The goal has always been simple:

  • to make is faster and easier to build applications,
  • to make it easier to modify them over time, and
  • to make it easier to integrate (link) them to increase value.

With its foundation in Semantic Web and Linked Data technologies like RDF, Carbon LDP™ has evolved into a robust platform that achieves these goals. Still, developers needn’t be experts in these concepts. Having gone through the pain of the learning curve ourselves, we’ve been adamant that Carbon LDP should abstract those concepts away from concern. Now, Carbon LDP™ is a platform for creating, evolving, and integrating applications faster and easier than ever before and in ways that are accessible to the everyday developer.

As developers who have struggled with ever-changing requirements and seemingly impossible deadlines, Carbon LDP™ has been the platform we’ve always wanted. So, we built it. Now we can build apps faster, change them more readily, and integrate them wisely. In short, we can now build smarter solutions, and so can you.

Carbon LDP™ v5 is now available in two license tiers: Standard and Enterprise. The Standard edition is still free and has all features using a local file system database. The Enterprise edition features support for enterprise-class databases like Stardog and GraphDB™ for building apps that scale. You don’t have to go through years of study to understand Linked Data; we’ve done that for you and it’s all under the hood. With Carbon LDP, you can build robust, data-centric web apps using mostly front-end code and with a reduced need for server-side plumbing. With all that painful plumbing out of the way, you can build apps faster and focus on the parts that really matter, like the user experience.
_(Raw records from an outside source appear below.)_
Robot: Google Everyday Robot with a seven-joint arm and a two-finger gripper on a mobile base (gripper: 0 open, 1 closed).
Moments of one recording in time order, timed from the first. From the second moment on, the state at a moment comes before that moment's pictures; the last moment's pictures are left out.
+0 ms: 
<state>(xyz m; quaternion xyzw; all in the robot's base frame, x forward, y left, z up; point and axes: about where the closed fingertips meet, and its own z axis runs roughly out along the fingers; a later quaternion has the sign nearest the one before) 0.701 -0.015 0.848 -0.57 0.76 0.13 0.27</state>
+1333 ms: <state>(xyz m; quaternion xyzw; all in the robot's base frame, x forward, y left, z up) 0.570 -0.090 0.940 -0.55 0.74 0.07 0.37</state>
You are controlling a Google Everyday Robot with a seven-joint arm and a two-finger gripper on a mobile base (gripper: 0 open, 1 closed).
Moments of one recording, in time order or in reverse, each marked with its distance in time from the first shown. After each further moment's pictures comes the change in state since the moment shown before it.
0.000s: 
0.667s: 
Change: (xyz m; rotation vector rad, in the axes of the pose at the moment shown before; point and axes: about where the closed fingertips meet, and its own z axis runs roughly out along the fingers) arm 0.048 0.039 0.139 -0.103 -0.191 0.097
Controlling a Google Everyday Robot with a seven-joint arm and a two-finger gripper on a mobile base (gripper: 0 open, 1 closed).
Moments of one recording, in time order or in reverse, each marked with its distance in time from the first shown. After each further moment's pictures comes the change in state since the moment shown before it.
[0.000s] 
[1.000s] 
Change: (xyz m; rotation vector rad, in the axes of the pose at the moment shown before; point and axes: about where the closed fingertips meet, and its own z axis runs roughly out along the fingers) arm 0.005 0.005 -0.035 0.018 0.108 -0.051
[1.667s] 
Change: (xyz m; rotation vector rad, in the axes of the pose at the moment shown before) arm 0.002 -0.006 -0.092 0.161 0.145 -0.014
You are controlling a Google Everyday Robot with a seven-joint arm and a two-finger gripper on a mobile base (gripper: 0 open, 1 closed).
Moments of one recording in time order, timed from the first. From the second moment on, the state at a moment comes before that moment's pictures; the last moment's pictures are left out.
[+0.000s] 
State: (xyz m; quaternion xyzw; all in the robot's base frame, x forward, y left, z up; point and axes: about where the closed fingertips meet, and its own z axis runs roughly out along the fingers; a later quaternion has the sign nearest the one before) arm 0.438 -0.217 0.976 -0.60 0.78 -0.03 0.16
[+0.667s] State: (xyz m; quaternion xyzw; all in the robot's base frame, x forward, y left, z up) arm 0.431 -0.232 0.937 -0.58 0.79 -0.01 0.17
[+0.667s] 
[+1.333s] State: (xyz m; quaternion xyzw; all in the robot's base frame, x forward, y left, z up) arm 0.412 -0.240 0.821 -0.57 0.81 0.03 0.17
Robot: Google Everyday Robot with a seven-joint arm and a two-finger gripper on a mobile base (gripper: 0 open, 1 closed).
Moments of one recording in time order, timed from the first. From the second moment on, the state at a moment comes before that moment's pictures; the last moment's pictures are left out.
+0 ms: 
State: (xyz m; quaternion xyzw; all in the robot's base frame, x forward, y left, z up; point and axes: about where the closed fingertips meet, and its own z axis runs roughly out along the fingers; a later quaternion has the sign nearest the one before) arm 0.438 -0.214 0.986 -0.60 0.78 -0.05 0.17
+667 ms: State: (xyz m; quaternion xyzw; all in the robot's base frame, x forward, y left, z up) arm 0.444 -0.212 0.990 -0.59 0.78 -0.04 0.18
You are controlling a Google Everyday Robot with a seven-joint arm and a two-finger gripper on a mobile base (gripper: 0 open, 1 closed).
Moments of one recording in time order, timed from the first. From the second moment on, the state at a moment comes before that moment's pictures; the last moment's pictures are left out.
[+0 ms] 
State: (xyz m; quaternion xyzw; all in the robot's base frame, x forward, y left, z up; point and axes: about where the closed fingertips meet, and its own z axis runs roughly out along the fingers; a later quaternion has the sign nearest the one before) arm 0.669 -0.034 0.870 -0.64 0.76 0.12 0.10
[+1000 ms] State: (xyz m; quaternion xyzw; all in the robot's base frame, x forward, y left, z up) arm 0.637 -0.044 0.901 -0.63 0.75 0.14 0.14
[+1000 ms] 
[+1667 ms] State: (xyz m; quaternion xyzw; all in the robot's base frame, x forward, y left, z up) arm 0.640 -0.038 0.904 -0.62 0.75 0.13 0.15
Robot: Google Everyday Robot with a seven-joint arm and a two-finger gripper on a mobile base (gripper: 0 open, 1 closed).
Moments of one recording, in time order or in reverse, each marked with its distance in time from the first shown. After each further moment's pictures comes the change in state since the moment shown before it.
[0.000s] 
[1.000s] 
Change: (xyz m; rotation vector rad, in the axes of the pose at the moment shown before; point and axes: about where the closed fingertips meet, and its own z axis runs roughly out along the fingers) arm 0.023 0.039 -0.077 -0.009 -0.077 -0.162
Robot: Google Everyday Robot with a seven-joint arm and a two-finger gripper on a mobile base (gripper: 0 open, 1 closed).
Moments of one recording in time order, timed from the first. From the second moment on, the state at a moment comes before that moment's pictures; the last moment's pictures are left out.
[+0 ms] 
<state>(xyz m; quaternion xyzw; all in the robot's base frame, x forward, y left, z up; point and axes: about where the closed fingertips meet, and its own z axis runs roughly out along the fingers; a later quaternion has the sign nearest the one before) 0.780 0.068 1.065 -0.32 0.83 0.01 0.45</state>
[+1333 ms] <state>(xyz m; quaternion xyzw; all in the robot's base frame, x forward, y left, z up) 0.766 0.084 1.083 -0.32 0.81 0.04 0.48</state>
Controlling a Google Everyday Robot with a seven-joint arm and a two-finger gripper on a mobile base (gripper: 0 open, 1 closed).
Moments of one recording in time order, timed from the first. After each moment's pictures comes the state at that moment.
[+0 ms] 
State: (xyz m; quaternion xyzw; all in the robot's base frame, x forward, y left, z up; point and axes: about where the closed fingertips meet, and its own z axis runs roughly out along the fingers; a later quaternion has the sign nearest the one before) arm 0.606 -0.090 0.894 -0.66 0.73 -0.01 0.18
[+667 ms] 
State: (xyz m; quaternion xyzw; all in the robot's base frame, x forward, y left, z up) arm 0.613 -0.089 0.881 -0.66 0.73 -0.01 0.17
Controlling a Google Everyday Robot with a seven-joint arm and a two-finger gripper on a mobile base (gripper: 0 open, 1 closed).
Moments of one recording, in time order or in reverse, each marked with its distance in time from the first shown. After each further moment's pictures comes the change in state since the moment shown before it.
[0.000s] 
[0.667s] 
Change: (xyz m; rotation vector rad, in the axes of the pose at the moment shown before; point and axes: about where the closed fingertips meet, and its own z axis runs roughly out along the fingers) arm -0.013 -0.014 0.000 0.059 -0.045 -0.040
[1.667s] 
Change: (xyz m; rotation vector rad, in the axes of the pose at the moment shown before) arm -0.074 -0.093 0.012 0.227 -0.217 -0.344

I’m very proud of how far we’ve come with Carbon LDP™ and I think you’ll understand why if you simply try it for yourself. See our Quick start guide to learn how to run the free Standard edition or learn more at carbonldp.com. It has taken a long time to realize a vision that began almost thirteen-years ago, but the results speak for themselves. I’ve always said that things of lasting quality and value take time. Now that we’ve put in that time, we are finally reaping the benefits and we hope you will too.